What to produce
An exact reproduction of every record is required.
● ● ● ● ●
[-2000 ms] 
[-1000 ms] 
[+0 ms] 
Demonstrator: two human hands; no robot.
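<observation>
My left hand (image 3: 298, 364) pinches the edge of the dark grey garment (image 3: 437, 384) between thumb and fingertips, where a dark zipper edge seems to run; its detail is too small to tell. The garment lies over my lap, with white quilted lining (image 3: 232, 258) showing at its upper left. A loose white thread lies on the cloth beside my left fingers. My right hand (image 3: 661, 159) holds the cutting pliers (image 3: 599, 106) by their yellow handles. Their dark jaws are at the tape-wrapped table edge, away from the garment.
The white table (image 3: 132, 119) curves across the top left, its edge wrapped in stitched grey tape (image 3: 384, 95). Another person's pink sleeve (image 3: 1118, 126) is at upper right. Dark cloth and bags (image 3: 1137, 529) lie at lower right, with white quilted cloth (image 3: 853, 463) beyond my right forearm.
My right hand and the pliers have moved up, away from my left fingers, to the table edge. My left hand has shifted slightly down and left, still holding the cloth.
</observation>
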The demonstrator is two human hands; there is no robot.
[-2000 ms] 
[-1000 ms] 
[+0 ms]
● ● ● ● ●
Your response
[-2000 ms] 
[-1000 ms] 
[+0 ms] 
Demonstrator: two human hands; no robot.
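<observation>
My left hand (image 3: 298, 364) pinches the edge of the dark grey garment (image 3: 437, 384) between thumb and fingertips, where a dark zipper edge seems to run; its detail is too small to tell. The garment lies over my lap, with white quilted lining (image 3: 232, 258) showing at its upper left. A loose white thread lies on the cloth beside my left fingers. My right hand (image 3: 661, 159) holds the cutting pliers (image 3: 599, 106) by their yellow handles. Their dark jaws are at the tape-wrapped table edge, away from the garment.
The white table (image 3: 132, 119) curves across the top left, its edge wrapped in stitched grey tape (image 3: 384, 95). Another person's pink sleeve (image 3: 1118, 126) is at upper right. Dark cloth and bags (image 3: 1137, 529) lie at lower right, with white quilted cloth (image 3: 853, 463) beyond my right forearm.
My right hand and the pliers have moved up, away from my left fingers, to the table edge. My left hand has shifted slightly down and left, still holding the cloth.
</observation>
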The demonstrator is two human hands; there is no robot.
[-2000 ms] 
[-1000 ms] 
[+0 ms]

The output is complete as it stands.